Marie is mostly self-taught. She dropped out after one semester at the Academy of Art University in San Francisco because she couldn’t afford it and taught herself how to paint with oils during a Red Bull House of Art residency in 2012. She further developed her technique in realism after working under Chicago-based multidisciplinary artist Carlos Rolón.

Most recently Marie’s shown work in the Atlanta Art Fair in addition to her 2024 solo show, Transcendence, at Ferndale’s M Contemporary Art.

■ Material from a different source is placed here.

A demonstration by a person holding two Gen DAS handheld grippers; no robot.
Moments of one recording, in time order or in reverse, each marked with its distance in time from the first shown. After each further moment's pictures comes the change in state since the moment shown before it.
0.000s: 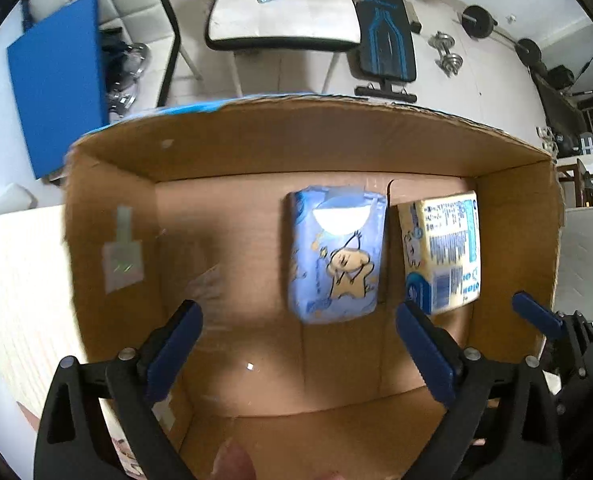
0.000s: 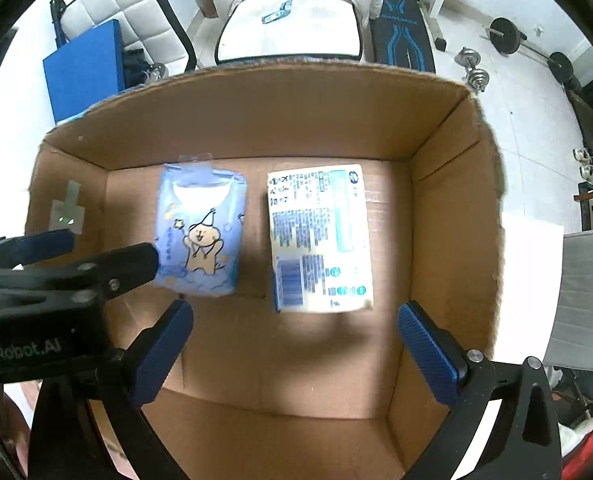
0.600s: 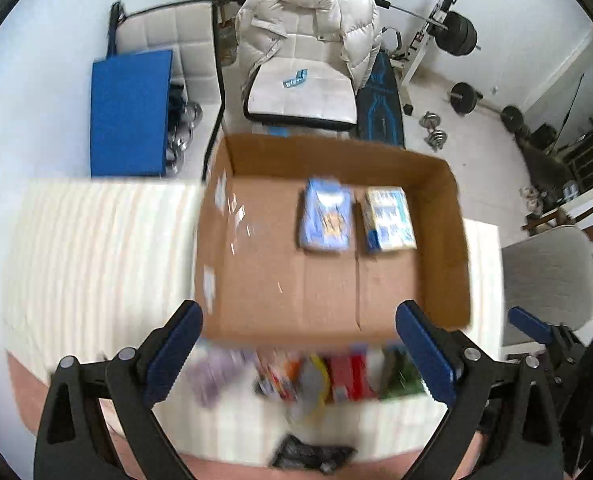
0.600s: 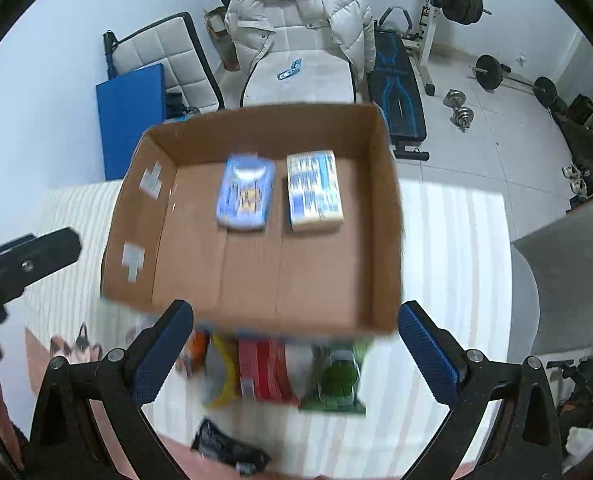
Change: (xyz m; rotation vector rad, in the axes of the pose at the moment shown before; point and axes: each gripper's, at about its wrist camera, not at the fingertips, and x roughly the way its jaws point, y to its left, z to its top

She finds inspiration in theology, quantum physics, and mysticism, which is part of the reason the people in her work are usually transparent. They’re literally see-through. The outline of a woman’s body rests gently atop a bed of garden flowers, her figure slowly fading into the throng of leaves underneath her. Marie uses a thin glazing technique to create the translucent effect.

“I’m glazing the lights and the darks but sort of leaving a little bit of the background as my mid tone for the figures,” she explains. “I use the nature background to convey this world and paint the figures transparent to convey us as spiritual beings. This juxtaposition allows me to create this bridge between the physical and the spiritual worlds… I really wanted to sort of push that feeling of the spirituality within the work and keep it monochromatic. I feel that green is really resonant with the heart chakra, and sort of allows room for growth and healing.”

To our surprise, the artist admits that she does sometimes grow bored of just painting in green and has recently begun adding elements like clouds and pops of color. In one of her pieces, “Three Kingdoms,” three faceless figures stand next to each other reflecting in their form the darkness of an unending void, the plant kingdom, and the realm of the sky. She’s also experimenting with sculpture, which she hopes to show publicly soon.

“I think the most important thing that I want my audience to take away from my work is to have a self-reflective moment and think about your own thoughts on spirituality,” she says. “What is in the great beyond? Is there a great beyond? Is there something bigger than us? Do you connect with that? How do you connect with that? How does that change the way that you see the world? How does that change the way you connect with the world?”